Instructions for the task: Everything in the listing below has to be repeated exactly, except the pictures.

Supplied material:
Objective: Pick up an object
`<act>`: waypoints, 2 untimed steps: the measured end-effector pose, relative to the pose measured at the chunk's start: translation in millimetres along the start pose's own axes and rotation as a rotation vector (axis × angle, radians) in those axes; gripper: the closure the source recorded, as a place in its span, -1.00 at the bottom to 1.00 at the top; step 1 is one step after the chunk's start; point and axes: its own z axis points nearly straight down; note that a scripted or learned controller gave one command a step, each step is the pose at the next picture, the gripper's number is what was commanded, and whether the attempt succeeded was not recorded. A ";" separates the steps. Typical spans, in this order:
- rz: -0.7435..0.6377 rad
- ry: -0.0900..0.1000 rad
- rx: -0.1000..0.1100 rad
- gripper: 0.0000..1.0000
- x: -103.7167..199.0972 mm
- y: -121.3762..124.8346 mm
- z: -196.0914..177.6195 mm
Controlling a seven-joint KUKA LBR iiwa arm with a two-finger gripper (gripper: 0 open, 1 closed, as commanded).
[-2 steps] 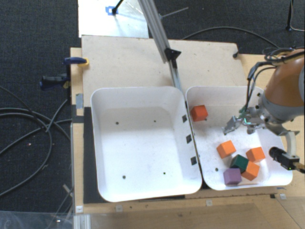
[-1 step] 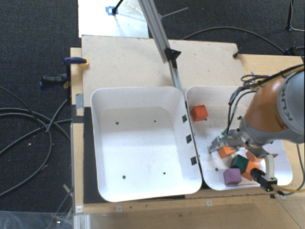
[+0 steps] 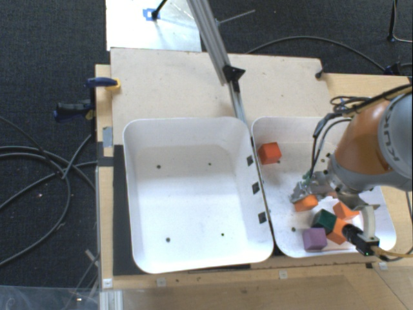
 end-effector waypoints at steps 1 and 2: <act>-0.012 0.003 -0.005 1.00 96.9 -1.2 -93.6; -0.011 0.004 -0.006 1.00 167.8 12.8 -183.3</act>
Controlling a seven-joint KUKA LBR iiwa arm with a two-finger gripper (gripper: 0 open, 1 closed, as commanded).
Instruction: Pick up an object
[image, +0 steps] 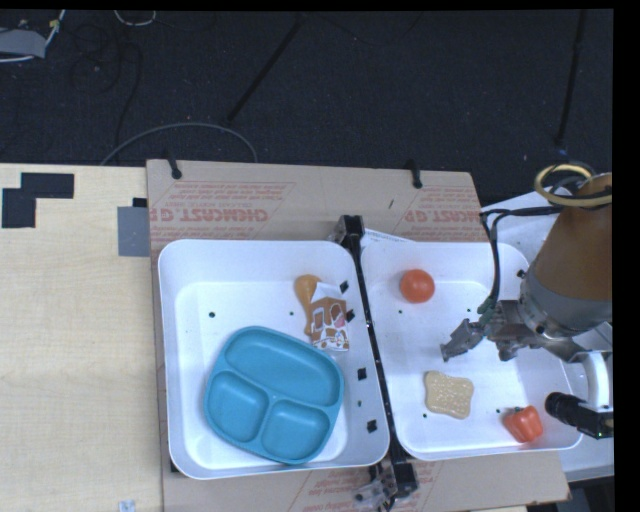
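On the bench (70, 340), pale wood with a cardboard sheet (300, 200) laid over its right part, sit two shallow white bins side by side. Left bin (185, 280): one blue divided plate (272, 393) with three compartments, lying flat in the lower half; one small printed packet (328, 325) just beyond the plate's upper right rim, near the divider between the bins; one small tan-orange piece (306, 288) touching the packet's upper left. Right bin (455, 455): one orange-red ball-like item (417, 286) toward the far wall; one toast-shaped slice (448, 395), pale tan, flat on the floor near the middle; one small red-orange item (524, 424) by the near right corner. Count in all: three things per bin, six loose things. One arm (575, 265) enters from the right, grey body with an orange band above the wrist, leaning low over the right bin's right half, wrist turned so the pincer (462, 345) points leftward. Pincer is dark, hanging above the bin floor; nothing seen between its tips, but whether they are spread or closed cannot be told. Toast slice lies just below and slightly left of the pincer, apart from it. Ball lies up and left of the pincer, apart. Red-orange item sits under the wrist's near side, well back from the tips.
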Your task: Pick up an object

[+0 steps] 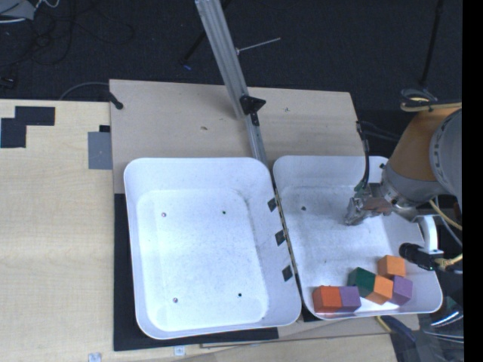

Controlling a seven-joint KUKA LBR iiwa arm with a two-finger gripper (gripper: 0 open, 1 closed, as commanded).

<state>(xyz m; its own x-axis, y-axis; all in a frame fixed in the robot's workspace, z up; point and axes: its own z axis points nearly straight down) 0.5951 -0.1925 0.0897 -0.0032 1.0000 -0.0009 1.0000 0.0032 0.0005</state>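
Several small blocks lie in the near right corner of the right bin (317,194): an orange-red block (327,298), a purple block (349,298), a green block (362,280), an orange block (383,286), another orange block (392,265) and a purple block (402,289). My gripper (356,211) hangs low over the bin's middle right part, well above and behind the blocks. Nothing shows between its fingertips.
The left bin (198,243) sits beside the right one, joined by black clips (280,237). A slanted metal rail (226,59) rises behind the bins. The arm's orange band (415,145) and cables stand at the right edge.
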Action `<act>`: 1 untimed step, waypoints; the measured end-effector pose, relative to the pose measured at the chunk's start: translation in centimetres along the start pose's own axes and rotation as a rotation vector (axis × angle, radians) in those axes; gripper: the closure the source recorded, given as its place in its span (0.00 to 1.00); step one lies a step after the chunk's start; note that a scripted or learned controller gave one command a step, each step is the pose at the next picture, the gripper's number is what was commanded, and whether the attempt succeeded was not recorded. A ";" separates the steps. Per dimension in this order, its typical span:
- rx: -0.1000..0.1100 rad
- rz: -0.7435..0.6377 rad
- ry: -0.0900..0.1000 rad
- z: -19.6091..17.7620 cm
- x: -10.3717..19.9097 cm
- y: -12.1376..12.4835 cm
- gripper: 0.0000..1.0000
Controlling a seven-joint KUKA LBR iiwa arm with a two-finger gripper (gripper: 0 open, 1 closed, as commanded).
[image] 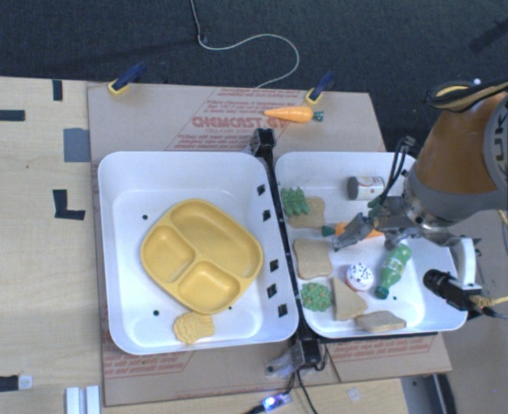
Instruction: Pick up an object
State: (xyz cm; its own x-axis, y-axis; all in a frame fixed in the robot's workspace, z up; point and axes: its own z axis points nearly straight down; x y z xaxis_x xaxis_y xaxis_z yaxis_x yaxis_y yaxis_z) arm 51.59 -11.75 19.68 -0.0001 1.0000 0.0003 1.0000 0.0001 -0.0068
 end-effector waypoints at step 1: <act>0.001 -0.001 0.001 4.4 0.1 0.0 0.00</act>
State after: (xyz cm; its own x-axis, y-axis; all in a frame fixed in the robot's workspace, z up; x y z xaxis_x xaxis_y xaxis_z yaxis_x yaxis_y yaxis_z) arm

Task result:
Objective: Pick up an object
`<act>`: waypoints, 2 untimed steps: the measured end-effector pose, relative to the pose measured at the chunk's start: translation in millimetres along the start pose's own axes and rotation as a rotation vector (axis × angle, radians) in those axes; gripper: the closure the source recorded, as a place in its span, -1.00 at the bottom to 1.00 at the top; step 1 is one step after the chunk's start; point and axes: its own z axis points nearly straight down; note that a scripted or learned controller gave one command a step, each step is the pose at the next picture, the gripper's number is what was commanded, and whether the attempt succeeded was not recorded. A ";" separates the steps. Typical spans, in this order:
- rz: -0.7435..0.6377 rad
- ry: -0.0900..0.1000 rad
- rx: -0.1000..0.1100 rad
- gripper: 0.0000..1.0000
- x: -103.7167..199.0972 mm
- y: -121.3762..124.8346 mm
- z: -196.0914..177.6195 mm
Controlling a seven-joint KUKA LBR iiwa arm with a two-finger gripper (gripper: 0 open, 1 closed, as commanded).
[-2 steps] 
[-1 step] 
[+0 steps] 
 end-effector waypoints at steps 1 and 2: <act>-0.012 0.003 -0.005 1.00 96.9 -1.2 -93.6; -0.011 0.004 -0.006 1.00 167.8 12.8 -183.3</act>
Controlling a seven-joint KUKA LBR iiwa arm with a two-finger gripper (gripper: 0 open, 1 closed, as commanded).
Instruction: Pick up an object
[image, +0 steps] 
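On the bench (70, 340), pale wood with a cardboard sheet (300, 200) laid over its right part, sit two shallow white bins side by side. Left bin (185, 280): one blue divided plate (272, 393) with three compartments, lying flat in the lower half; one small printed packet (328, 325) just beyond the plate's upper right rim, near the divider between the bins; one small tan-orange piece (306, 288) touching the packet's upper left. Right bin (455, 455): one orange-red ball-like item (417, 286) toward the far wall; one toast-shaped slice (448, 395), pale tan, flat on the floor near the middle; one small red-orange item (524, 424) by the near right corner. Count in all: three things per bin, six loose things. One arm (575, 265) enters from the right, grey body with an orange band above the wrist, leaning low over the right bin's right half, wrist turned so the pincer (462, 345) points leftward. Pincer is dark, hanging above the bin floor; nothing seen between its tips, but whether they are spread or closed cannot be told. Toast slice lies just below and slightly left of the pincer, apart from it. Ball lies up and left of the pincer, apart. Red-orange item sits under the wrist's near side, well back from the tips.
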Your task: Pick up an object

[+0 steps] 

Controlling a seven-joint KUKA LBR iiwa arm with a two-finger gripper (gripper: 0 open, 1 closed, as commanded).

<state>(xyz m; its own x-axis, y-axis; all in a frame fixed in the robot's workspace, z up; point and axes: its own z axis points nearly straight down) 0.5951 -0.1925 0.0897 -0.0032 1.0000 -0.0009 1.0000 0.0032 0.0005</state>
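Several small blocks lie in the near right corner of the right bin (317,194): an orange-red block (327,298), a purple block (349,298), a green block (362,280), an orange block (383,286), another orange block (392,265) and a purple block (402,289). My gripper (356,211) hangs low over the bin's middle right part, well above and behind the blocks. Nothing shows between its fingertips.
The left bin (198,243) sits beside the right one, joined by black clips (280,237). A slanted metal rail (226,59) rises behind the bins. The arm's orange band (415,145) and cables stand at the right edge.
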Action `<act>`: 1 untimed step, waypoints; the measured end-effector pose, relative to the pose measured at the chunk's start: translation in centimetres along the start pose's own axes and rotation as a rotation vector (axis × angle, radians) in those axes; gripper: the closure the source recorded, given as its place in its span (0.00 to 1.00); step one lies a step after the chunk's start; note that a scripted or learned controller gave one command a step, each step is the pose at the next picture, the gripper's number is what was commanded, and whether the attempt succeeded was not recorded. A ";" separates the steps. Per dimension in this order, its typical span:
- rx: -0.1000..0.1100 rad
- rz: -0.7435..0.6377 rad
- ry: -0.0900..0.1000 rad
- z: -19.6091..17.7620 cm
- x: -10.3717..19.9097 cm
- y: -12.1376..12.4835 cm
- gripper: 0.0000..1.0000
Controlling a seven-joint KUKA LBR iiwa arm with a two-finger gripper (gripper: 0 open, 1 closed, as commanded).
[image] 
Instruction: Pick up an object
State: (xyz cm; its own x-axis, y-axis; all in a frame fixed in the robot's workspace, z up; point and axes: its own z axis points nearly straight down; x y z xaxis_x xaxis_y xaxis_z yaxis_x yaxis_y yaxis_z) arm 51.59 -11.75 19.68 -0.0001 1.0000 0.0003 1.0000 0.0001 -0.0068
 end-effector waypoints at step 1: <act>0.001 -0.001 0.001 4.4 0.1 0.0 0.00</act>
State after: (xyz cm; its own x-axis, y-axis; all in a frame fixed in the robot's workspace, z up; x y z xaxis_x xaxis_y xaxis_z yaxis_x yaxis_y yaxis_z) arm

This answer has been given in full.